Our global governance research focus would be able address many different dimensions of AMR governance, each within a well-established theoretical framework. We could analyze the challenge of global AMR governance as a collective action problem; we could focus on norm life cycles/policy diffusion to account for the spread of AMR attention and policies across borders; we could investigate the dynamics and characteristics of the global health network surrounding AMR; we could engage in subnational analyses of global solutions through polycentric governance theory; and we could draw on sociology of law in comparing global AMR initiatives with other international guidelines or even treaties, including how they are developed and enforced. Data collection and methodological design would depend on the specific research question. In most cases, we plan to rely on a mixed method strategy (nested approach) where a quantitative analysis is used as an initial step towards a qualitative analysis or vice-versa. The Tripartite Plus (WHO, OIE, FAO and UNEP) would obviously constitute an important source of information. Political ethnography or simply interviews/focus group discussions would need to be undertaken in one or several of these agencies. Other research questions might be better suited for a comparative research design by comparing a smaller subset of countries or agencies.

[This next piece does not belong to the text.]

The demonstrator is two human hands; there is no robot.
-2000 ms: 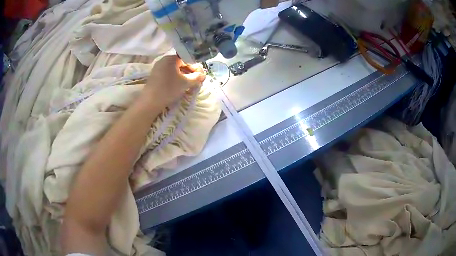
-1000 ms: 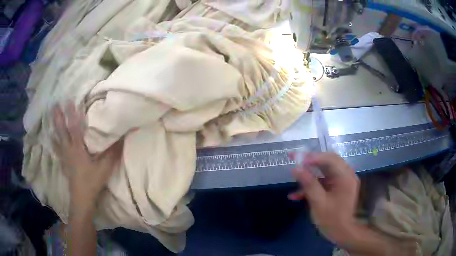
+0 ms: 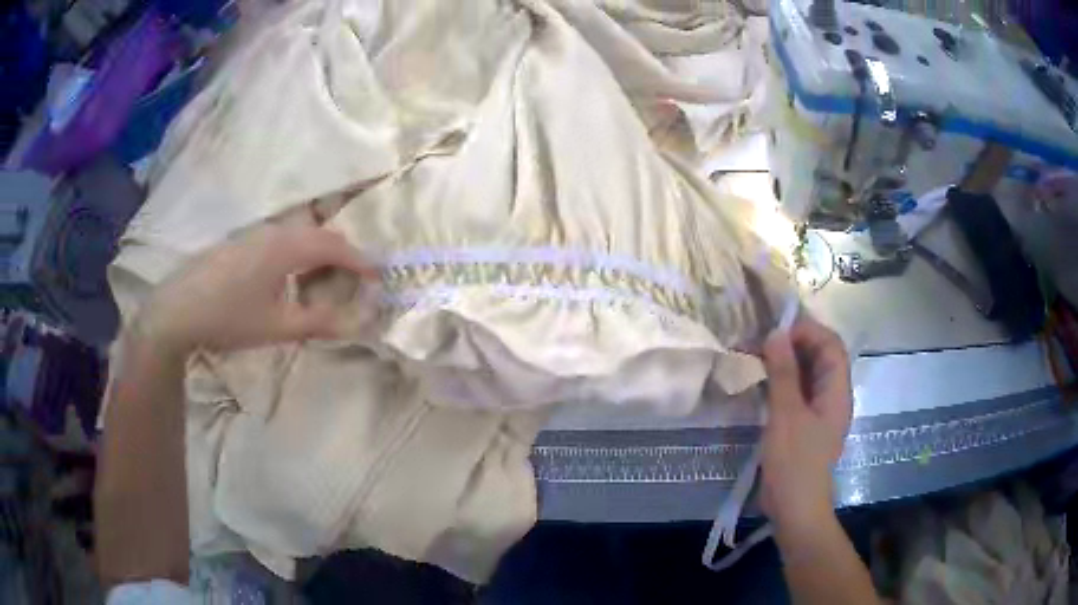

An interesting global trend that could also be subject to analysis is the concrete capacity building initiatives that are currently being implementing in many countries. The National Action Plans are one manifestation of capacity building. Another relates to the many new AMR centers that are currently operational. Although the trend is global, our research design would be based on comparative politics where we contrast these different centers: how they came into being, their biographies, their mission statements, agendas and research projects, funding structure and extent of cooperation with other agencies. Participants suggested that researching these recently established centers could illuminate the tension between the national and the international (or the physical and the virtual) on a more theoretical level as well as having some concrete applied value: what makes an AMR center effective? How do we avoid replicating what is already out there?

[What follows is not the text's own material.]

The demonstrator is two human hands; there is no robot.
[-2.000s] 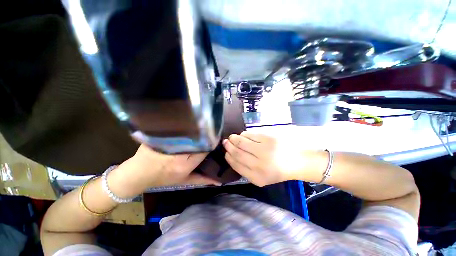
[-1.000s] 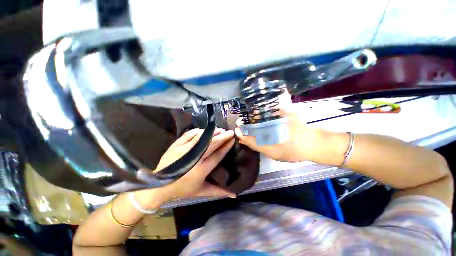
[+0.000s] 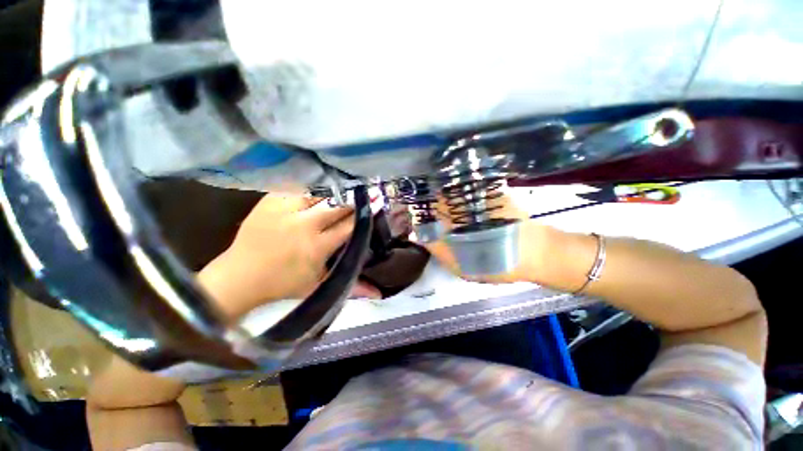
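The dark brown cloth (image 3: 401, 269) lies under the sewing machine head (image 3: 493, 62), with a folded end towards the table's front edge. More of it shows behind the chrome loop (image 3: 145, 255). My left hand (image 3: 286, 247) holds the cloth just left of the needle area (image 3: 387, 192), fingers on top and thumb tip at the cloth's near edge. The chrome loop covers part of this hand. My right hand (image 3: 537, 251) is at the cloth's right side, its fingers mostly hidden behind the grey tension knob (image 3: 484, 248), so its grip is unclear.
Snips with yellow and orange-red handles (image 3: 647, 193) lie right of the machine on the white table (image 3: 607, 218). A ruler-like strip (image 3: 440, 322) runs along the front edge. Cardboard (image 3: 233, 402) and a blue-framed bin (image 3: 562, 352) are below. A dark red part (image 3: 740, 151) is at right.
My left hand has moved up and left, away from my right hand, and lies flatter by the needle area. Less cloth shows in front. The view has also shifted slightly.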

Within the next few months, the team will develop a four-year research plan and a preliminary portfolio of work packages. All information will be posted on our website. We plan to reach out to relevant partners for potential research collaborations as well as reach out to important practitioners/experts to gain access and insights into key developments and processes. All participants cordially agreed to help facilitate contact to relevant AMR-stakeholders.